The Inuit Sled Dog International

The Inuit Sled Dog International (ISDI) is a consortium of enthusiasts whose goal is the preservation of this ancient arctic breed in its purest form as a working dog. The ISDI's efforts are concentrated on restoring the pure Inuit Dog to its native habitat. The ISDI's coordinators welcome to your comments and questions.

ISDI Coordinator Canada:
Geneviève Montcombroux, Box 206, Inwood, MB R0C 1P0; gmontcombroux@gmail.com
ISDI Coordinator USA:
Sue Hamilton, 55 Town Line Road, Harwinton, CT 06791, mail@thefanhitch.org


Qimmiq thoroughly enjoying her final winter.    Photo: Hamilton

Meeqi's Gift



by Mark Hamilton

We keep dog brushes and combs outside in a handy location so that we are always prepared to help the dogs through their "spring" shedding season, which in our case can take place anytime between April and November. We also keep a small covered trash can in the same area so that undercoat can be quickly disposed rather than having it drifting around the backyard and decorating various plantings. Our older dogs don't shed as early in the season or as quickly as our younger dogs, so we're brushing and combing them when they are the only dogs in need of grooming. Certainly not in all cases, but sometimes we also save what we believe will be a particular dog's last sheds. Such was the case with our long-time leader and self-appointed "queen of the kennel" Qimmiq, whom we lost in 2011, her fifteenth year.

While the idea of a number of bags of a dog's undercoat still carrying that dog's aroma being kept stored in a closet probably isn’t all that repellent to many dog owners, in practical terms you really do need to find a use or purpose for that fur. Last fall we took our bags of "Meeqi's" fur to In Sheep's Clothing, a knitting supply store. The owner also spins natural fibers and makes knitted items for sale in her shop. She agreed not only to spin that wooly undercoat into yarn, but also to do only minimal washing so that it would retain Meeqi's aroma. Further, she would knit us each a pair of custom mitten liners.

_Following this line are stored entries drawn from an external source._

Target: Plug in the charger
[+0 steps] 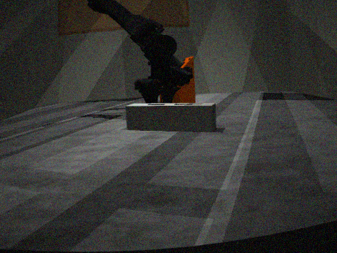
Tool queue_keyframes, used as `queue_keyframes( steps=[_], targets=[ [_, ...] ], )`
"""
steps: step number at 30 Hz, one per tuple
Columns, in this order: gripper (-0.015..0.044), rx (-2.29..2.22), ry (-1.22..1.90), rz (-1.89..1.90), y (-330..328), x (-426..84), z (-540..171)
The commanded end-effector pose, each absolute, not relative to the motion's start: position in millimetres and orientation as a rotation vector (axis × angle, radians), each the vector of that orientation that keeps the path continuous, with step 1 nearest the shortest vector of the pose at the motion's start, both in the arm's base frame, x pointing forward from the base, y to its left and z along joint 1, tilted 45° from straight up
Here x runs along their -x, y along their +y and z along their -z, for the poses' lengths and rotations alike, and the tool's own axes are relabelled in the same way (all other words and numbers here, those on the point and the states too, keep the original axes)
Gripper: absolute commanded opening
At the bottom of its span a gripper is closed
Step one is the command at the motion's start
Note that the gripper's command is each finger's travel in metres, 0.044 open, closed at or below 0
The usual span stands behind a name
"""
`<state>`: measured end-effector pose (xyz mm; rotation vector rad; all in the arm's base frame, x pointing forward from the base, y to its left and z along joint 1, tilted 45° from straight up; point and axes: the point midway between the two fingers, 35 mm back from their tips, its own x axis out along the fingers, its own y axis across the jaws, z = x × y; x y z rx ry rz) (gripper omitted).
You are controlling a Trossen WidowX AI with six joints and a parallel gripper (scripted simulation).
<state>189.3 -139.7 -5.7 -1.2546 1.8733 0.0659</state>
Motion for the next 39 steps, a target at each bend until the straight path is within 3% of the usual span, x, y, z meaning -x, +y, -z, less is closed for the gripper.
queue_keyframes(
  steps=[1,7,13,16,39],
  targets=[
    [0.0282,1.254,1.872,-0.065,-139.6,-189.6,5.3],
    [0.0125,1.254,1.872,-0.065,-139.6,-189.6,5.3],
    [0.0085,1.254,1.872,-0.065,-139.6,-189.6,5.3],
    [0.0006,1.254,1.872,-0.066,-137.4,-190.3,3.4],
    [0.0,1.23,1.872,-0.039,-99.9,-192.2,-30.9]
  ],
)
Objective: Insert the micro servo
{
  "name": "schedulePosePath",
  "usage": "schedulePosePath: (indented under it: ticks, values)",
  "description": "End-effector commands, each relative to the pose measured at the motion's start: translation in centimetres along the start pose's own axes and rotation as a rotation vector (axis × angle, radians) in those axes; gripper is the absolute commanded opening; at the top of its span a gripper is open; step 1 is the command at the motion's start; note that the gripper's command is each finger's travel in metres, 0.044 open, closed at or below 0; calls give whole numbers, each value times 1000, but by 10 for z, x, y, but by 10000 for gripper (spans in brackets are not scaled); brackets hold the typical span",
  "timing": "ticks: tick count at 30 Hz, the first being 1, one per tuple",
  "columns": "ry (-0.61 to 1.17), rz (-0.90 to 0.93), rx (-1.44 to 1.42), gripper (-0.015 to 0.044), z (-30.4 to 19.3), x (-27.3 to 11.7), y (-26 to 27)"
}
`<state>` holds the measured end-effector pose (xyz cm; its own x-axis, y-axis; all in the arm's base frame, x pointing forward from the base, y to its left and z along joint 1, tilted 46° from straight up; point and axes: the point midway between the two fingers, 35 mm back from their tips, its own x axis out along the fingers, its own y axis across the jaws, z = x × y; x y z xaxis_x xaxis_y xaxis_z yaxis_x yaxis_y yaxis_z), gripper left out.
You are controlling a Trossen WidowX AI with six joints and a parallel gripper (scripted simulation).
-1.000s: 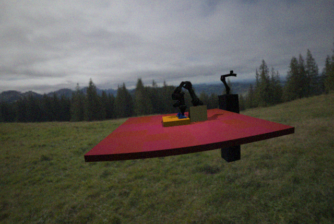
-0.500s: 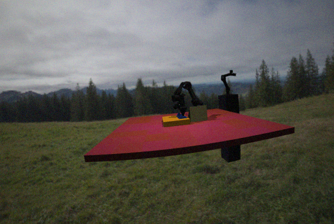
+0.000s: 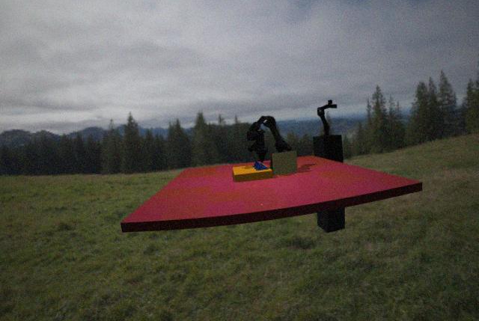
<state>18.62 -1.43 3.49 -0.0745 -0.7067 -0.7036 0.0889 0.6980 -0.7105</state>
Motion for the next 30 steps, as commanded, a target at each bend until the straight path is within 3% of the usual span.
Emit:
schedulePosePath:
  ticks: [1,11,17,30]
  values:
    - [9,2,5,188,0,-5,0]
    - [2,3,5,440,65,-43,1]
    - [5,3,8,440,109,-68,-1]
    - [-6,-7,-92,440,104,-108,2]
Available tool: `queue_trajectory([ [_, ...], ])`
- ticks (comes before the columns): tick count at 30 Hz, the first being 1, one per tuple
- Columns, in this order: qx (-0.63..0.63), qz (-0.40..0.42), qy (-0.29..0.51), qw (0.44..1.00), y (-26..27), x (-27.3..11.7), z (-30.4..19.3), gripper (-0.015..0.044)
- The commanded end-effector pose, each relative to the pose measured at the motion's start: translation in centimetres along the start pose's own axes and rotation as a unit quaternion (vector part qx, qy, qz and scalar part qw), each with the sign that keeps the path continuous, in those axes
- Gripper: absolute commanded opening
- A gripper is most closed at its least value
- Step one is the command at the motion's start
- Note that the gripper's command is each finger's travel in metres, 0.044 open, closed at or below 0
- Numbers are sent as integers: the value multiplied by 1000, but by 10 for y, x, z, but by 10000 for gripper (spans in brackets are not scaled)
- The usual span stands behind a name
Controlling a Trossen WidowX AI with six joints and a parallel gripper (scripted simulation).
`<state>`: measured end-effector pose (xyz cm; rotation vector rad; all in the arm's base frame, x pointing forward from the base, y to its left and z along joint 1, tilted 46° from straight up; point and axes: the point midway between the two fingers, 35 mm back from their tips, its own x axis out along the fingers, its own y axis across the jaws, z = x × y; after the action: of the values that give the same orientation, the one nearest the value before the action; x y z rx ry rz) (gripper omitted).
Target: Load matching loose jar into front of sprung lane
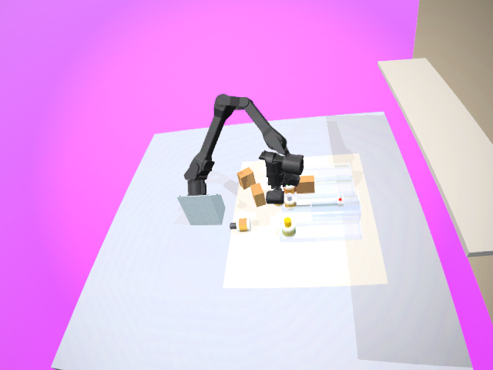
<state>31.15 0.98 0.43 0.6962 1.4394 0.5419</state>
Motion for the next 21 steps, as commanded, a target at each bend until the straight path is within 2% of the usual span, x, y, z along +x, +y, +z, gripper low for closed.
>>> queue_trajectory([
  [1,-7,0,-11,1000,2,-3,11,0],
  [21,-7,0,-12,1000,3,-5,19,0],
])
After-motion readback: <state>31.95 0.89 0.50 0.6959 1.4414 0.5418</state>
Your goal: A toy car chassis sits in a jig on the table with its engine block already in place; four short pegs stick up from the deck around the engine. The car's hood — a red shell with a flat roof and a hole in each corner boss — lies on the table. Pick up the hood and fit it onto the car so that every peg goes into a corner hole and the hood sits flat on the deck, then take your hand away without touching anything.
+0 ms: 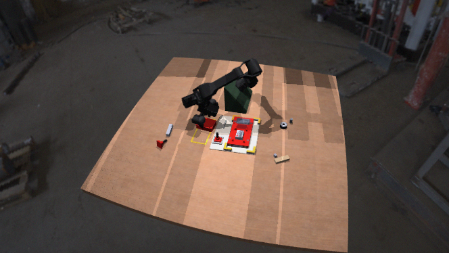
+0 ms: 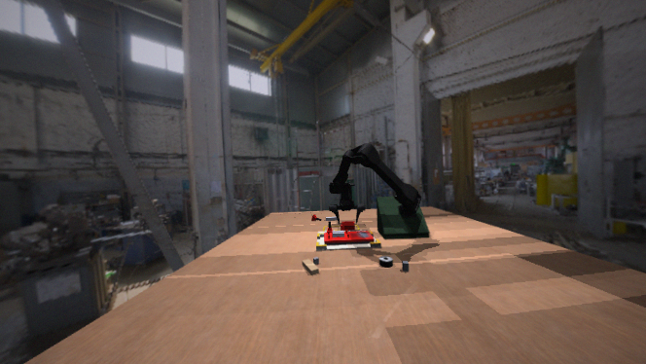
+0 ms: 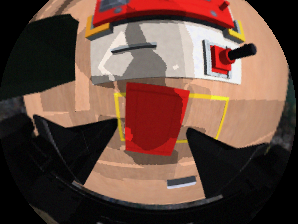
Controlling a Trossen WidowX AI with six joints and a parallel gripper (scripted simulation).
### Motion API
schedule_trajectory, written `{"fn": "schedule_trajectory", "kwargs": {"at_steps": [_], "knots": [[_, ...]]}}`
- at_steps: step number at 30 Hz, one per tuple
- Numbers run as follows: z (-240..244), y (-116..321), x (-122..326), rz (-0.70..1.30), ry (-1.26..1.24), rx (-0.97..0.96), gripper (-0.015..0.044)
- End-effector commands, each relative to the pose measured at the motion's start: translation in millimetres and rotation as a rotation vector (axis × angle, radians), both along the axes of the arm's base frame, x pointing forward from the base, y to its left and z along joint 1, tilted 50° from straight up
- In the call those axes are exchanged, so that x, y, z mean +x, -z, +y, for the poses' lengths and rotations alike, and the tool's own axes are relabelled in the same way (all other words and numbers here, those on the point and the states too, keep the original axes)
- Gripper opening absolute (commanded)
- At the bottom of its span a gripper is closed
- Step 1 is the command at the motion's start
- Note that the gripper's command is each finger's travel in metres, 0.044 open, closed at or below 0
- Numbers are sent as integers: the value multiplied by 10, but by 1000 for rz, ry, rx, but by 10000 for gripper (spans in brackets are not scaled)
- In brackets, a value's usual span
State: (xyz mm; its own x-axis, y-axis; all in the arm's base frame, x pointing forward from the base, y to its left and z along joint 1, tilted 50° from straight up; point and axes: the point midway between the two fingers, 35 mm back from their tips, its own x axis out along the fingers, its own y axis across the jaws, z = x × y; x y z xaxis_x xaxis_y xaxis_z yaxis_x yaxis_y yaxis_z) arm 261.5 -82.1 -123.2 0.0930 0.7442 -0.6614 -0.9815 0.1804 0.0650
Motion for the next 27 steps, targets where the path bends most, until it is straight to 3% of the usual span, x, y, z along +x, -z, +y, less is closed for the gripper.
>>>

As she processed the fur, from carding to spinning to knitting, it was used just as it came raw out of the bag rather than sorting it into it's various colors so it could be used to knit a pattern. We considered that an excellent decision as we feel the natural finish of our mittens are very much in keeping with Meeqi's agouti appearance. Our mitten liners are very warm, warmer than any ragg wool or acrylic pile liners we have. With use the inside surface of our mitten liners have felted producing a nice, smooth surface against our hands. Best of all, we have only to hold them near our faces to catch the scent of an old friend with whom we spent so many pleasurable hours and years, outside and in the snow, driving down forested trails.


                                           Photo: Hamilton

While that would be enough for us, there is still more. The aroma emanating from our mitten liners is not just noticed by our dogs, it has an identity they recognize. When they lived together, Romulus treated Meeqi like royalty and he loved her. The first time we wore our mitten liners around him he immediately came to our hands and pressed his face against them. And he kept on sniffing and pressing his face against them, refusing to have any interest in anything else. Qiniliq and Sunny both spent much time happily wagging their tails and sniffing at the mitten liners. Meeqi always considered these two dogs as her boys. Pakaq immediately pulled one of the mittens off my hand and endeavored to run away with it. Pakaq had been Meeqi's understudy, running at double lead along side her. Like the boys, bitches Piqatik and Monkey also recognized the aroma on our mitten liners and neither was especially happy. Alpha bitch "Meeqi" treated the other girls with disdain and they knew it. Piqatik turned her head away from the liners and refused to look at them again while Monkey, who assumed Meeqi's social status in the kennel after the older bitch's departure, immediately began flea biting at the mittens.

We still have a number of skeins of Meeqi's fur so the knitting is continuing. Sue now has a hat and his-and-her fingerless gloves are next. They too will be warm, both for our hands and our minds.